Durtonleiter
Über die rein intonierte Durtonleiter ist die Auffassung weit verbreitet, dass sich ihr Tonmaterial aus drei reinen Dur-Dreiklängen (3:4:5) zusammensetzt. Zwei dieser Dreiklänge haben jeweils einen Ton gemeinsam in der Form, dass die Quinte des einen der Grundton des anderen ist:
| F | A | C | ||||||||||
| C | E | G | ||||||||||
| G | H | D |
Wenn man diese Töne durch Oktavieren in den Raum einer Oktave bringt (F und A nach oben, D nach unten):
| C | F | A | ||||||||||
| C | E | G | ||||||||||
| D | G | H |
...erhält man (nach Ergänzung des die Oktave abschließenden Cs) die aus dem Schulunterricht bekannte Durtonleiter:
| C | D | E | F | G | A | H | C |
Geschichte
Die reine diatonische Durtonleiter war bereits in der Antike bekannt, sie ist eine der von Claudius_Ptolemäus beschriebenen Tonleitern.

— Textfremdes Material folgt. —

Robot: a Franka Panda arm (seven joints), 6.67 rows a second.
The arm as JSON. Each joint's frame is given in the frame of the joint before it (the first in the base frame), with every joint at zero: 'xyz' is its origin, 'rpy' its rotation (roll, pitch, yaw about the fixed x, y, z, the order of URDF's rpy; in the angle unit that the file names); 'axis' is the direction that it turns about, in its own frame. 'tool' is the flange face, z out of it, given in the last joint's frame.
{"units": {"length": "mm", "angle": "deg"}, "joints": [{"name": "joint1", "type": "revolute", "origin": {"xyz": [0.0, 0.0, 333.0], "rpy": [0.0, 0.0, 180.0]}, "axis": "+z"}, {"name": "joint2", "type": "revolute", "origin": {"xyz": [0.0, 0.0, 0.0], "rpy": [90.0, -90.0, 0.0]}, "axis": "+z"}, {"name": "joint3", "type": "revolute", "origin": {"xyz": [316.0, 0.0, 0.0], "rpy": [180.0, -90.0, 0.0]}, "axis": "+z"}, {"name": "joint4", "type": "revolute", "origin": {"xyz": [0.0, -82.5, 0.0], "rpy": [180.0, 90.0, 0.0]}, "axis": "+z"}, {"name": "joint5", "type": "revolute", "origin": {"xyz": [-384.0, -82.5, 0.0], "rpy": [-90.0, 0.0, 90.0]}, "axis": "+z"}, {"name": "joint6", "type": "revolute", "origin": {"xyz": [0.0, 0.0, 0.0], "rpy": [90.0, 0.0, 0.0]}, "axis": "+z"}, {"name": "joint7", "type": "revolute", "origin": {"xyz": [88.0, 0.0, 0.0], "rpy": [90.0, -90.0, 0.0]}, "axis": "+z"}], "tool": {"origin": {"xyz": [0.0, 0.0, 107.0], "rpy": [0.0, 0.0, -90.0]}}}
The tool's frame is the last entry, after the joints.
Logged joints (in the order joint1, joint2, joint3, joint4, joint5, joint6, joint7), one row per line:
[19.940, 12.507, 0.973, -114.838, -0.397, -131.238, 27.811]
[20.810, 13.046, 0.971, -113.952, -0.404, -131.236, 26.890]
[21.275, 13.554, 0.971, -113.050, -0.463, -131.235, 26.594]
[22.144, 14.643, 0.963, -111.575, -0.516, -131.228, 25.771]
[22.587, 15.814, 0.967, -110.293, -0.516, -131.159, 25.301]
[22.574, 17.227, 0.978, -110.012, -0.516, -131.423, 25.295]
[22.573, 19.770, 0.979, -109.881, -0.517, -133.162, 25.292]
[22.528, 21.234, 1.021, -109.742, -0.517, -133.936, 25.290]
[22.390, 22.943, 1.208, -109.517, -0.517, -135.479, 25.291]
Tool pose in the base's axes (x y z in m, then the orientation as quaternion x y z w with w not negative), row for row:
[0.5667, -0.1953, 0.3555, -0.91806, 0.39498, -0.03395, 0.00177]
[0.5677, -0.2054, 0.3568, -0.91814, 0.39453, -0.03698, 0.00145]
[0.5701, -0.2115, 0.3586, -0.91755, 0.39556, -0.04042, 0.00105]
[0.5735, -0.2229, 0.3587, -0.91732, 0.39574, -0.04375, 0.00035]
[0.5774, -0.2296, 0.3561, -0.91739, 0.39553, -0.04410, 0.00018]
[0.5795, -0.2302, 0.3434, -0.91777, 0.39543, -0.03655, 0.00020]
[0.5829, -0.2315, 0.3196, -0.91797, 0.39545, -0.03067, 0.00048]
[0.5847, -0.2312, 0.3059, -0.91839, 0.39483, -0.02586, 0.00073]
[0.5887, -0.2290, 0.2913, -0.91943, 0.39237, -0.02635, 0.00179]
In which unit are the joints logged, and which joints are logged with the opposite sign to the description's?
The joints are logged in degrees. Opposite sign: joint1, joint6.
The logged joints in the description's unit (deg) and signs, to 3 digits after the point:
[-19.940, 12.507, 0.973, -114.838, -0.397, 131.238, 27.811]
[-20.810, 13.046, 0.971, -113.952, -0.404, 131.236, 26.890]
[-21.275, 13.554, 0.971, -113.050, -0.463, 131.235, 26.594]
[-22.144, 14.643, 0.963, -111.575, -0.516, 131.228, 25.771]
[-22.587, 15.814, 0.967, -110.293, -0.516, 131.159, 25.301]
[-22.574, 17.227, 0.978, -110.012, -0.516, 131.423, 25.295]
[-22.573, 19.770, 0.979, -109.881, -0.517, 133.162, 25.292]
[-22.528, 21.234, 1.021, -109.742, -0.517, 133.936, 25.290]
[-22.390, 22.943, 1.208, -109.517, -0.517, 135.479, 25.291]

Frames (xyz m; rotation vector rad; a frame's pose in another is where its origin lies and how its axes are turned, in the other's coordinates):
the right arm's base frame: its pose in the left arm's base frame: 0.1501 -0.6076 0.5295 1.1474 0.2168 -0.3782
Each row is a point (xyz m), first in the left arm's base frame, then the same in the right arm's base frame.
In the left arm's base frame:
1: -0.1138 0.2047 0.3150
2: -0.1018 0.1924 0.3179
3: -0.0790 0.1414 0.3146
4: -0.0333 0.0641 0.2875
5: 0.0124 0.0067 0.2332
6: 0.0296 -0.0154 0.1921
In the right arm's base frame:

Die Bedeutung der reinen diatonischen Skala in der europäischen Musik, konkret die zentrale Stellung der Naturterz 5/4 anstelle der im Mittelalter verbreiteten pythagoräischen grossen Terz 81/64, geht wesentlich auf Gioseffo Zarlino zurück.
Für die reine diatonische Durskala sind deshalb auch die Bezeichnungen Ptolemäus' diatonische Skala und Zarlino-Skala gebräuchlich.
Eigenschaften, "Nicetone"
English: Nicetone
Die Töne der reinen Durtonleiter bilden zum Grundton Intervalle mit den folgenden Zahlenverhältnissen:
1/1, 9/8, 5/4, 4/3, 3/2, 5/3, 15/8.
Diese Skala ist keine MOS-Skala, denn sie enthält Intervalle in drei verschiedenen Grössen: den grossen Ganzton 9/8, den kleinen Ganzton 10/9 und den diatonischen Halbton 16/15, gemäss folgendem Muster: LMsLMLs (L steht für einen grossen Ganzton, M für einen kleinen Ganzton und s für einen diatonischen Halbton).
Skalen mit diesem Intervallmuster können auch in gleichstufigen Tonsystemen vorkommen, typischerweise in solchen, welche die mitteltönige Temperatur nicht unterstützen. Beispiele sind 15-EDO und 29-EDO. Für Skalen dieser Art wurde im englischen Xenwiki der (nicht besonders originelle) Begriff Nicetone (etwa: nett-tönig) geprägt.